Wolfgang Burtscher

Kommentar

Wolfgang Burtscher

Kommentar: Zynismus und Slogans

Politik / HEUTE • 07:15 Uhr

Zwei Meldungen auf orf.at am selben Tag: „Mehr als 20 tote Zivilisten bei russischem Angriff“. Unmittelbar darunter: „Herbert Kickl ist dafür, russisches LNG-Gas zu kaufen, weil es billiger ist als jenes aus dem Nahen Osten oder den USA“. Das ist – mit Verlaub – an Zynismus nicht zu überbieten. Da denkt ein österreichischer Politiker, der beinahe Kanzler geworden wäre (wenn er es zu unserem Glück nicht selbst verpatzt hätte), laut darüber nach, für billiges Gas mit einem Land ins Geschäft zu kommen, das sein Nachbarland überfallen hat und laufend mit Drohnen und Bomben terrorisiert. Es sollte sich langsam herumgesprochen haben, dass Russland seinen Krieg mit den Öl-Milliarden finanziert. Gleich nach Kickls Vorschlag hat Putin seine Drohnen nach Polen geschickt, dann Kampfjets über Estland. Er provoziert und bedroht die EU skrupellos. Mit so jemandem sollen wir Geschäfte machen? Kommt das Fressen wirklich vor der Moral?

Die aktuelle Weltpolitik bietet solche Zynismen reichlich. Der Angriff auf die Ukraine wurde zur „militärischen Spezialoperation“. Israel nimmt in Gaza Tausende unschuldige zivile Opfer und den Tod der noch verbliebenen Geiseln in Kauf. Donald Trump kann ungestraft damit prahlen, er könne mitten auf der Fifth Avenue jemanden erschießen, und er würde keine Wähler verlieren. Warum wird solcher Zynismus nicht sanktioniert? Vieles davon sind Wortspiele oder Verdrehungen, die strafrechtlich schwer zu greifen sind. Oder die Verfasser sind in einer starken Position wie Trump oder Putin. Oder man ist so ungeniert wie AfD-Chefin Alice Weidel: „Die politische Korrektheit gehört auf den Müllhaufen der Geschichte.“ Zynismus wird gerade von rechtsextremen Politikern gezielt eingesetzt, um das Vertrauen in Institutionen zu untergraben. Zynische Aussagen sind medial verwertbar und sorgen für Schlagzeilen, Klicks und Aufmerksamkeit. Es geht auch anders. Charismatische Politiker wie John F. Kennedy oder Barack Obama schafften das mit wenigen Worten, die Jahrzehnte im Gedächtnis bleiben.
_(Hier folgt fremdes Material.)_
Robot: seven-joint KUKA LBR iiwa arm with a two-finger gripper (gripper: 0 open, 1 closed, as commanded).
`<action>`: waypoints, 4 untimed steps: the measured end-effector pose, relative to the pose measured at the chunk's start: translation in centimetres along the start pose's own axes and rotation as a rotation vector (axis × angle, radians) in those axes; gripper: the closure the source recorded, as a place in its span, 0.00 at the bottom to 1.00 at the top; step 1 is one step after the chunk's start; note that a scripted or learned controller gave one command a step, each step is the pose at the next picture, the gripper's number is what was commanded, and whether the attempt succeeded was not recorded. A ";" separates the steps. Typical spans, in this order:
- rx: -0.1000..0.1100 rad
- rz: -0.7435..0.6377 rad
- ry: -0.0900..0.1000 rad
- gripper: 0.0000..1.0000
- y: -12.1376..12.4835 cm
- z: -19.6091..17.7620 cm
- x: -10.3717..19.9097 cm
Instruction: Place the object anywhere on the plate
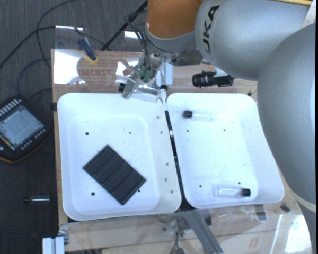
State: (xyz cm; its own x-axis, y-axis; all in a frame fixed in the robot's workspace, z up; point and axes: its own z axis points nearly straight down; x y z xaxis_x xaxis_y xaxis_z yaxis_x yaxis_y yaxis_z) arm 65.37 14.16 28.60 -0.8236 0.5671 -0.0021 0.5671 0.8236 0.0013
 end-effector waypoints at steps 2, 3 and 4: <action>-0.003 -0.342 -0.003 1.00 5.5 -8.8 3.8; -0.004 -0.341 -0.006 1.00 5.6 -9.7 3.7; -0.006 -0.340 -0.009 1.00 5.7 -10.7 3.6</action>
State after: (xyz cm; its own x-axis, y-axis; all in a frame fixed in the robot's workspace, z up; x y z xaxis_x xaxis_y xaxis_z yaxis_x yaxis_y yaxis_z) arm 65.58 20.94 39.25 -0.9656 0.2597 -0.0124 0.2597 0.9657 0.0045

Kennedy: „Frage nicht, was dein Land für dich tun kann – frage, was du für dein Land tun kannst.“ Oder ganze vier Worte, um die Verbundenheit zu Deutschland zu dokumentieren: „Ich bin ein Berliner“ (auf Deutsch). Obama erzeugte Aufbruchsstimmung mit „Yes, we can“. Gut gemachte Slogans sind erfolgreich. Die CSU propagierte einst in Bayern „Laptop und Lederhose“, um auszudrücken, dass sich Moderne und Tradition miteinander verbinden lassen. Schlechte Slogans können in die Hose gehen. Von „Koste es, was es wolle“ (Sebastian Kurz) bis „Wir schaffen das“ von Angela Merkel. Manchmal erzielt ein unglücklicher Sager ein Image, das man nie mehr loswird, wie das „Es ist alles sehr kompliziert“ des SPÖ-Kanzlers Fred Sinowatz.
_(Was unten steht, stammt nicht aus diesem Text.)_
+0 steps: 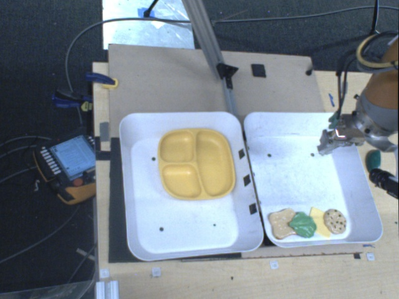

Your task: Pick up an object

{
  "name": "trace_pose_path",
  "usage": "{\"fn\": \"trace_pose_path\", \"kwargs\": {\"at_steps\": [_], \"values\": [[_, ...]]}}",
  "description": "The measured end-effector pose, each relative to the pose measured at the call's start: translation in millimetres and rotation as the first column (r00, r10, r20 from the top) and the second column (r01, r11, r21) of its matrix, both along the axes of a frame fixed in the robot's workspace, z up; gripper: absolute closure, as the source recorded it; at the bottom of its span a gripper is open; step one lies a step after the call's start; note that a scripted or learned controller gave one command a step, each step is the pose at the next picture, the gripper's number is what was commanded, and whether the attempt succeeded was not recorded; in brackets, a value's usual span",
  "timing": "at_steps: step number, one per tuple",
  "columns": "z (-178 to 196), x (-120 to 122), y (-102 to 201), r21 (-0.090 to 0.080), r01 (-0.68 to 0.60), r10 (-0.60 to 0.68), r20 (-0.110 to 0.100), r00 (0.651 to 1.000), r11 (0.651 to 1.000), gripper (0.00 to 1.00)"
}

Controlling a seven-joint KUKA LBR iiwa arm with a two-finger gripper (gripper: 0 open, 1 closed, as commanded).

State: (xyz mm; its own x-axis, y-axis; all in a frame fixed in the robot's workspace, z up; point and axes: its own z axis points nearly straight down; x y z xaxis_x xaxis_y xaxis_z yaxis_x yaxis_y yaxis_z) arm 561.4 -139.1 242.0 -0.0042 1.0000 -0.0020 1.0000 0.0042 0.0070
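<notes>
In the right bin [299, 179], along its near edge, lie several small food pieces: a tan toast-shaped piece [281, 223], a green leafy piece [303, 224], a yellow wedge [320, 220] and a chocolate-chip cookie [335, 220]. My gripper [330, 142] hangs over the far right part of that bin, well behind the food pieces and apart from them. Nothing shows between its tips.
The left bin [143, 229] holds a yellow three-compartment plate [196, 164]. A grey pole [206, 30] slants from the top down to the gap between the bins. Clamps and a blue device [70, 157] lie left of the bench.
</notes>
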Motion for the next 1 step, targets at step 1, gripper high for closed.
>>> {"fn": "trace_pose_path", "kwargs": {"at_steps": [1], "values": [[5.3, -4.4, 52.7, 0.004, -0.006, 0.006, -0.005, 1.0, 1.0, 1.0]]}}
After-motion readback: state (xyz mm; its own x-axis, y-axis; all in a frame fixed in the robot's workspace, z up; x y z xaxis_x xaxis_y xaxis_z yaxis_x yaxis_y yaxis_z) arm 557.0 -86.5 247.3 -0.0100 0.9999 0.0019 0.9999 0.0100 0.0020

Schlagzeilen und Aufmerksamkeit sind auch das Geschäft der Spin Doktoren. Das sind Experten für politische Kommunikation, die dafür sorgen, dass ihre Klienten möglichst positiv dastehen, indem Informationen „gedreht“ werden (engl. spin). Das haben die Leute um den früheren Kanzler Kurz auf die Spitze getrieben. Eine Zeitlang war es um die Spin Doktoren ruhig, doch jetzt schlagen sie wieder zu. Dem Bundeskanzler Stocker (ÖVP) haben sie die Formel 2-1-0 eingeredet: Inflation auf 2 Prozent senken, ein Prozent Wirtschaftswachstum, null Toleranz gegenüber Extremismus. Klingt gut, ist aber wenig ambitioniert. Nationalbank, WIFO und IHS sagen, dass diese Ziele bei Inflation und Wachstum von allein erreicht werden, ohne dass neue Maßnahmen notwendig wären. Mut statt Spin sollte das Motto sein: Mut für Reformen, von den Pensionen bis zu Gesundheit und Pflege, vor allem im Interesse nächster Generationen.

Wolfgang Burtscher, Journalist und ehemaliger ORF-Landes­direktor, lebt in Feldkirch.